Kill-A-Watt started in 2008 in Bolt-Heyns-Timmer as a competition between floors and since its inception it has grown to implement permanent changes on campus, such as eliminating trays in the dining halls, and is continuing to spark sustainable change across Calvin.
To win the coveted prize money and campus bragging rights, residents can earn points through a variety of different opportunities.
There are a number of campus events to attend, including the documentary “Seeds of Freedom” and checking out the sustainability tables at Knollcrest, both happening on the 22nd.
Lifestyle challenges are another opportunity to rack up points. These challenges come in the forms of limiting electricity, adopting a vegetarian or vegan diet, giving up driving and many more.
Each challenge has a corresponding amount of points given to students and their dorm based on its difficulty.
At the end of the month, the dorm with the highest amount of points and lowest amount of energy consumption will win the sustainability grant.
To evaluate your sustainability “footprint,” take the DREAM, or Dorm Room Environmental Awareness Movement, quiz, which is found online. To keep updated about the competition and to see the daily point totals for each dorm, like Calvin Sustainability on Facebook.
This year’s Kill-A-Watt comes with a new emphasis on spiritual motivations behind sustainable living.
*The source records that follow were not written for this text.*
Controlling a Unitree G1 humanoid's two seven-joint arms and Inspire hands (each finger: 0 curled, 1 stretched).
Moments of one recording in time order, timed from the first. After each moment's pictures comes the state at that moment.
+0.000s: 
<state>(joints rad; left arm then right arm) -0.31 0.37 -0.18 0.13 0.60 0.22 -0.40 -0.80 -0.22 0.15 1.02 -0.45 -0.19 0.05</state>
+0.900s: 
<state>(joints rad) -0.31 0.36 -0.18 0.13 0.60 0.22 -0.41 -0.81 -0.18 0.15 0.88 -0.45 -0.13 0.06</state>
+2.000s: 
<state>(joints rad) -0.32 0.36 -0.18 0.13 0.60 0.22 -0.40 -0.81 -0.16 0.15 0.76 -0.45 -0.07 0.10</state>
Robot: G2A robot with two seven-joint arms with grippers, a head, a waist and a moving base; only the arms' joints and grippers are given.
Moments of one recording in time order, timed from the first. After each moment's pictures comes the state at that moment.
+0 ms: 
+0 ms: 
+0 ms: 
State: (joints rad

Creation care and justice issues will be discussed by residents in interim-long bible studies.
“Bible studies give us the opportunity to live out sustainability together,” Annaka Scheeres, Calvin’s sustainability intern, commented. “Caring for the earth is important to God, and being a Christian is in direct connection with sustainability.”
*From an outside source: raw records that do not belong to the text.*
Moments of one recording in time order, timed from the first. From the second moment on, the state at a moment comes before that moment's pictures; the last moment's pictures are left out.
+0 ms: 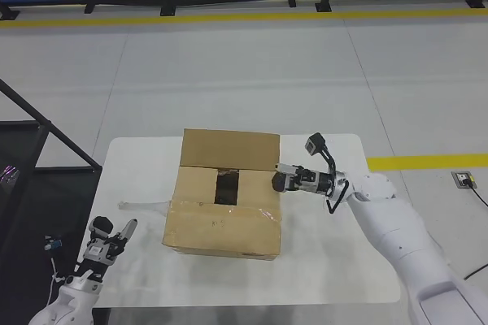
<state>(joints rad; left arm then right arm) 1.52 -1.16 -1.75 -1.63 0.79 -0.43 0.07 -0.32 -1.33 0.89 -0.51 0.58 -0.59 1.23</state>
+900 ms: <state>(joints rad) 1.53 -1.16 -1.76 -1.63 0.80 -0.42 0.09 -0.53 -1.22 0.94 -0.95 0.51 -0.50 1.32</state>
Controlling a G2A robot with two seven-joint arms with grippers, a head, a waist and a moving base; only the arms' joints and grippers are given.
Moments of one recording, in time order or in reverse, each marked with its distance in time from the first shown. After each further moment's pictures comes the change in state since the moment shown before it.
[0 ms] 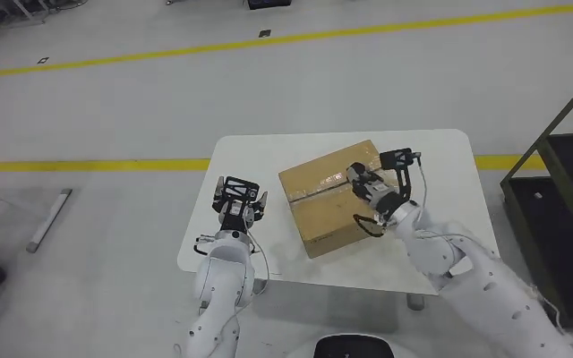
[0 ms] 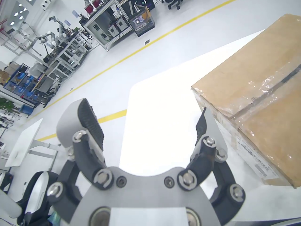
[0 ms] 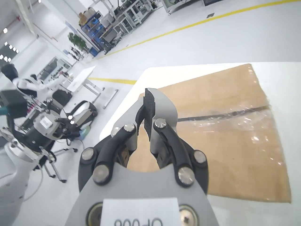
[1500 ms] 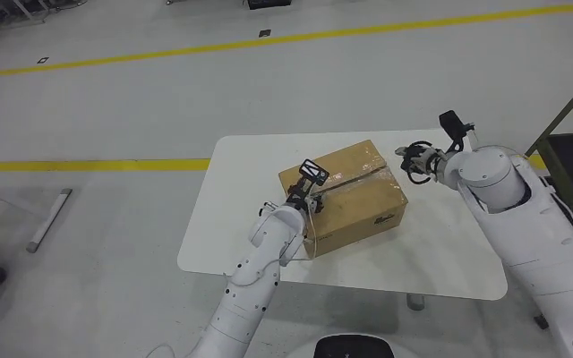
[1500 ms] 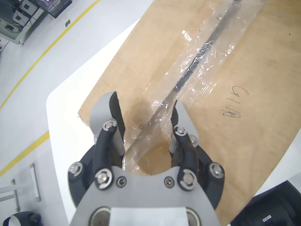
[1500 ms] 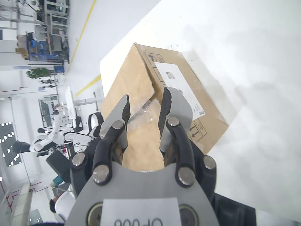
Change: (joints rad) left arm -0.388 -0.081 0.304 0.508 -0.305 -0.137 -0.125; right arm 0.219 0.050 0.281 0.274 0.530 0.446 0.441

As freshman Rachel De Vries put it, “Actually being involved in Kill-A-Watt gives us an idea of how easy it can be to change our living habits to better conserve energy.”
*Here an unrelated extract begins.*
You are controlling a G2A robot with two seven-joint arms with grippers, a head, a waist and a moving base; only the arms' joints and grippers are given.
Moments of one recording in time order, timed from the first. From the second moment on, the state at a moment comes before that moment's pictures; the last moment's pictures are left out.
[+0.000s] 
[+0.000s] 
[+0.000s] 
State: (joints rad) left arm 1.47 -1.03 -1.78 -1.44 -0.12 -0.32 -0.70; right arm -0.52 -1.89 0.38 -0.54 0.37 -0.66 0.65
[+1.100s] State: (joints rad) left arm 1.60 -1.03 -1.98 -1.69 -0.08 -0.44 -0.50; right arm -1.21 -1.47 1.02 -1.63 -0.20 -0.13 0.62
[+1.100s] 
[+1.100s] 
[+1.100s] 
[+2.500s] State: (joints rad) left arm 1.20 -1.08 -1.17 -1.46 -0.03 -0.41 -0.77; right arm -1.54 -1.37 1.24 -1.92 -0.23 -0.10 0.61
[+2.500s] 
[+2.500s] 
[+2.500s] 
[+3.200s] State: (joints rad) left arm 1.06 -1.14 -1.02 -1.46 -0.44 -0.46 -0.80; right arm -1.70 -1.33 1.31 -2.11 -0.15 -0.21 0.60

Though many at Calvin argue that Kill-A-Watt has positively contributed to the environmental awareness and stewardship of students and faculty, others question the degree to which it actually makes a difference.
Senior Taylor King argued that “it would be better if we were able to see the results of Kill-A-Watt over time, rather than what it just does in a month.”
Freshman Amanda Asfour had a similar uncertainty about the long-term impact of Kill-A-Watt. “Is it really making a difference on campus?” she asked.
In addition to the uncertainty of its purpose, many students avoid becoming involved in Kill-A-Watt because it’s difficult to see the tangible impact that energy-saving efforts have on the world.
But in his talk during Monday night’s Kill-A-Watt kickoff, President LeRoy said, “If dorm residents decreased their usage of electricity, heat and hot water, students could potentially save 10 percent of room and board costs, because these three things are the biggest factors for room and board costs.”
Not only do student efforts have an impact on the environment, they have the potential to contribute to lower costs for students now and in the future.
No matter if you take part in all of the activities during Kill-A-Watt or none, its Scheeres’s hope that “Kill-A-Watt will open people’s eyes to issues they haven’t been aware of before.”